**Goal of the exercise:**
Only the pictures should be dropped; copy the rest of the entries exactly.

**Exercise inputs:**

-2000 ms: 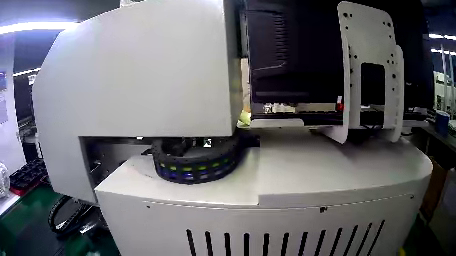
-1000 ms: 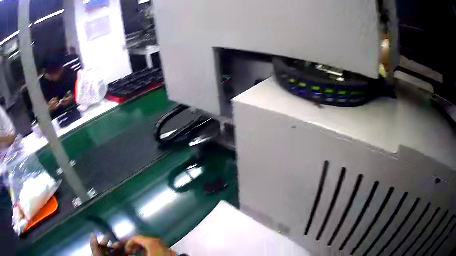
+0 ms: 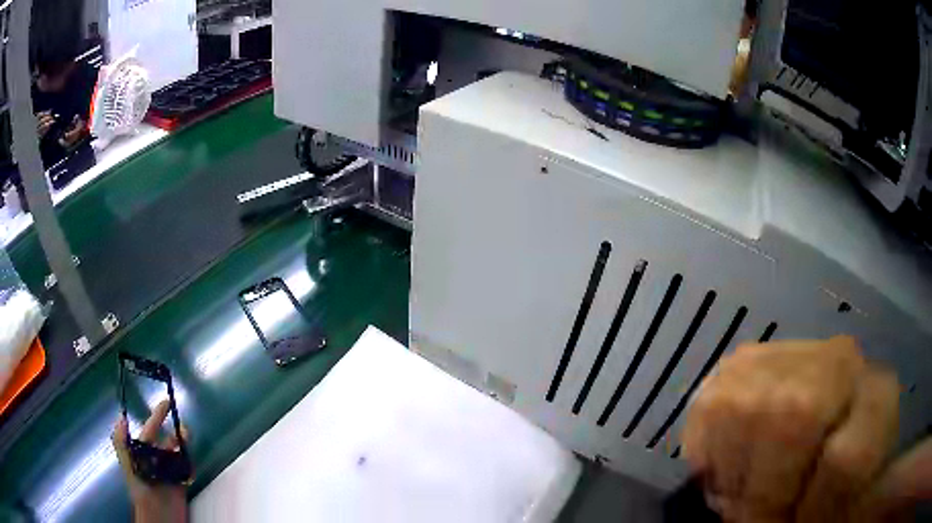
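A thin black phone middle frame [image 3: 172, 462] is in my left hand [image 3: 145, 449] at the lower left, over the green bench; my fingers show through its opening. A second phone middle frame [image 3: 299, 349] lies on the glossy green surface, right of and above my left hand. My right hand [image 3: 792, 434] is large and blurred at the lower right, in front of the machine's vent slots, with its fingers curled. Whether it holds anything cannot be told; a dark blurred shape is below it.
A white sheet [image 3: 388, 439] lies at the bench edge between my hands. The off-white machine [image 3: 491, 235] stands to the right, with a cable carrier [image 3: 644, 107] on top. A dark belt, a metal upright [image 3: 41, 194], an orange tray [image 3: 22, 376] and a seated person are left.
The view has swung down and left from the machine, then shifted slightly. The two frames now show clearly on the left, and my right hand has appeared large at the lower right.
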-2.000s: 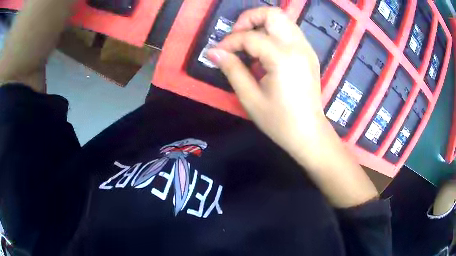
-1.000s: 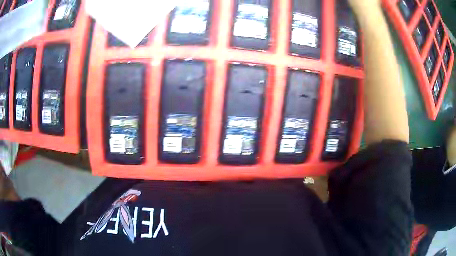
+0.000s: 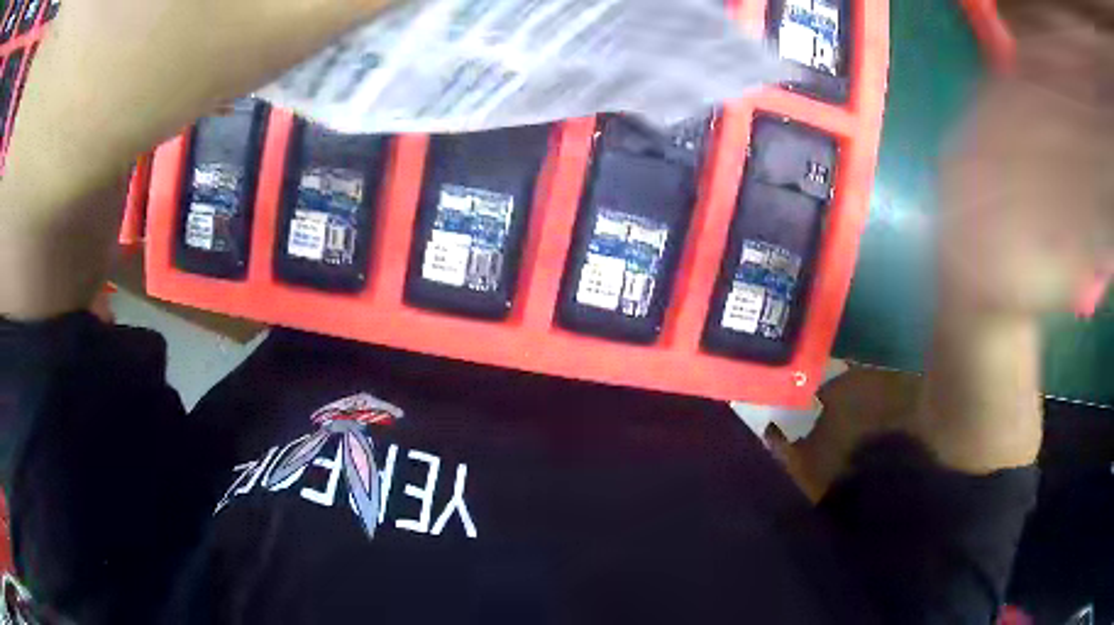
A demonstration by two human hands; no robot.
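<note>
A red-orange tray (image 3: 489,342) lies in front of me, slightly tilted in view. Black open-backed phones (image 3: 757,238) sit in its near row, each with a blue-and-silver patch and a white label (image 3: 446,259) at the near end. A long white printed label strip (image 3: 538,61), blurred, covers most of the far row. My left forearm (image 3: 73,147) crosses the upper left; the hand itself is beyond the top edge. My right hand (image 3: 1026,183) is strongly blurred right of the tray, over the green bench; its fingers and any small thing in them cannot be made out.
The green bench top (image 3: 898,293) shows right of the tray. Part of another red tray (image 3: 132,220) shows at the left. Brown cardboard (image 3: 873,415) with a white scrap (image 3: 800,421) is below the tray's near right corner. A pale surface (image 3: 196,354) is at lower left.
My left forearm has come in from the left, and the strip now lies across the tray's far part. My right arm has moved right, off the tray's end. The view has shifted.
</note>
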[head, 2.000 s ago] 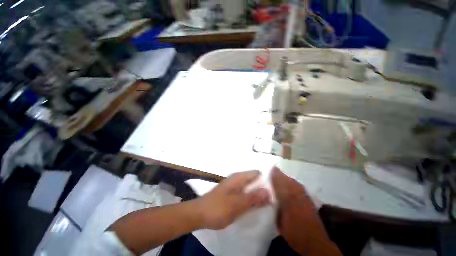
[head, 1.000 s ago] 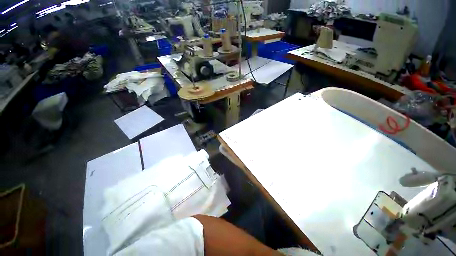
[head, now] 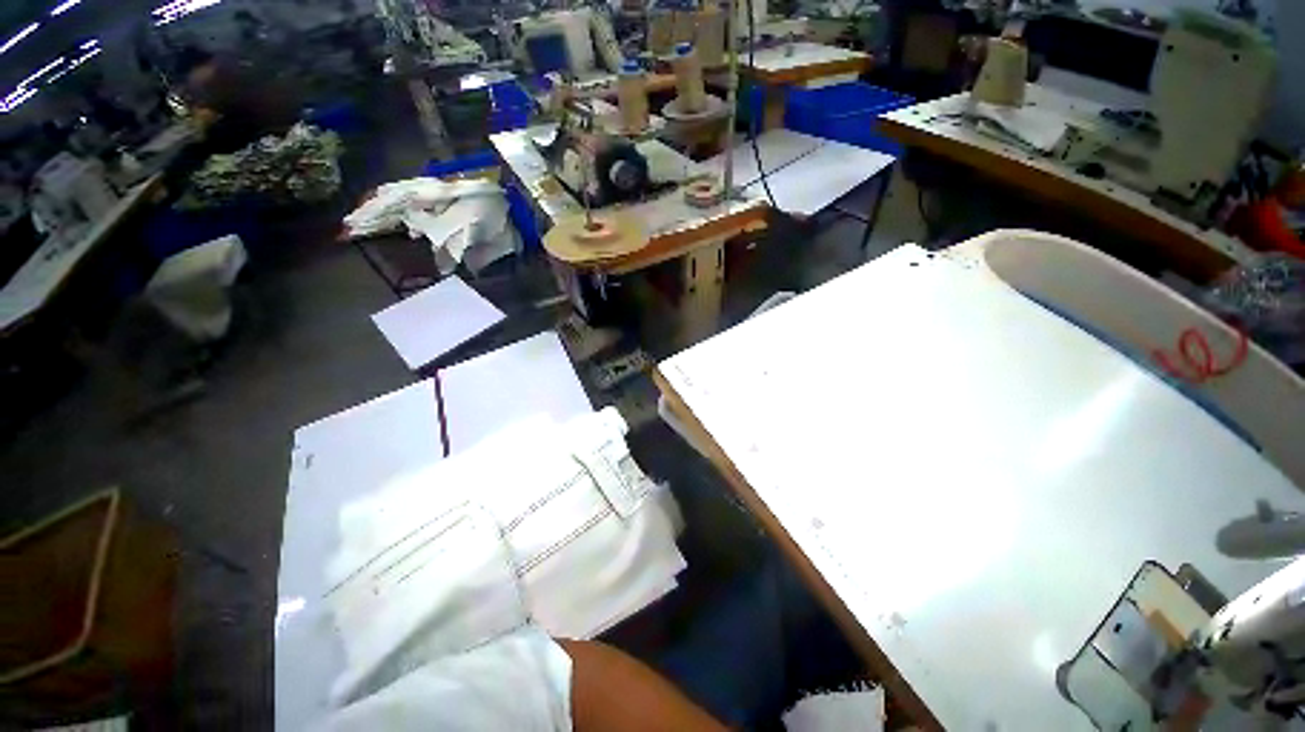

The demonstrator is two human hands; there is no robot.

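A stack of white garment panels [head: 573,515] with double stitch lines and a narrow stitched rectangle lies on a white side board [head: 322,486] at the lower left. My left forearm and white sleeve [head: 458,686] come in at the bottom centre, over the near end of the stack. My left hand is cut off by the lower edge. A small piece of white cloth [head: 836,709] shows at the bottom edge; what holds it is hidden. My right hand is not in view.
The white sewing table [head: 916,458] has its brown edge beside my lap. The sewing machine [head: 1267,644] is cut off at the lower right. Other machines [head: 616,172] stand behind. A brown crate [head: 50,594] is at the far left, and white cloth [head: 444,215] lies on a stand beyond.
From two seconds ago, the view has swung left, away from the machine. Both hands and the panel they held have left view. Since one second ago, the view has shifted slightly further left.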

**Task solution:**
-2000 ms: 
-1000 ms: 
+0 ms: 
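A thin black phone middle frame [image 3: 172, 462] is in my left hand [image 3: 145, 449] at the lower left, over the green bench; my fingers show through its opening. A second phone middle frame [image 3: 299, 349] lies on the glossy green surface, right of and above my left hand. My right hand [image 3: 792, 434] is large and blurred at the lower right, in front of the machine's vent slots, with its fingers curled. Whether it holds anything cannot be told; a dark blurred shape is below it.
A white sheet [image 3: 388, 439] lies at the bench edge between my hands. The off-white machine [image 3: 491, 235] stands to the right, with a cable carrier [image 3: 644, 107] on top. A dark belt, a metal upright [image 3: 41, 194], an orange tray [image 3: 22, 376] and a seated person are left.
The view has swung down and left from the machine, then shifted slightly. The two frames now show clearly on the left, and my right hand has appeared large at the lower right.
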-2.000s: 
-1.000s: 
+0.000s: 
A demonstration by two human hands; no robot.
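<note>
A red-orange tray (image 3: 489,342) lies in front of me, slightly tilted in view. Black open-backed phones (image 3: 757,238) sit in its near row, each with a blue-and-silver patch and a white label (image 3: 446,259) at the near end. A long white printed label strip (image 3: 538,61), blurred, covers most of the far row. My left forearm (image 3: 73,147) crosses the upper left; the hand itself is beyond the top edge. My right hand (image 3: 1026,183) is strongly blurred right of the tray, over the green bench; its fingers and any small thing in them cannot be made out.
The green bench top (image 3: 898,293) shows right of the tray. Part of another red tray (image 3: 132,220) shows at the left. Brown cardboard (image 3: 873,415) with a white scrap (image 3: 800,421) is below the tray's near right corner. A pale surface (image 3: 196,354) is at lower left.
My left forearm has come in from the left, and the strip now lies across the tray's far part. My right arm has moved right, off the tray's end. The view has shifted.
</note>
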[head, 2.000 s ago] 
[head, 1.000 s ago] 
[head, now] 

The demonstrator is two human hands; there is no robot.

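A stack of white garment panels [head: 573,515] with double stitch lines and a narrow stitched rectangle lies on a white side board [head: 322,486] at the lower left. My left forearm and white sleeve [head: 458,686] come in at the bottom centre, over the near end of the stack. My left hand is cut off by the lower edge. A small piece of white cloth [head: 836,709] shows at the bottom edge; what holds it is hidden. My right hand is not in view.
The white sewing table [head: 916,458] has its brown edge beside my lap. The sewing machine [head: 1267,644] is cut off at the lower right. Other machines [head: 616,172] stand behind. A brown crate [head: 50,594] is at the far left, and white cloth [head: 444,215] lies on a stand beyond.
From two seconds ago, the view has swung left, away from the machine. Both hands and the panel they held have left view. Since one second ago, the view has shifted slightly further left.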

The output is done.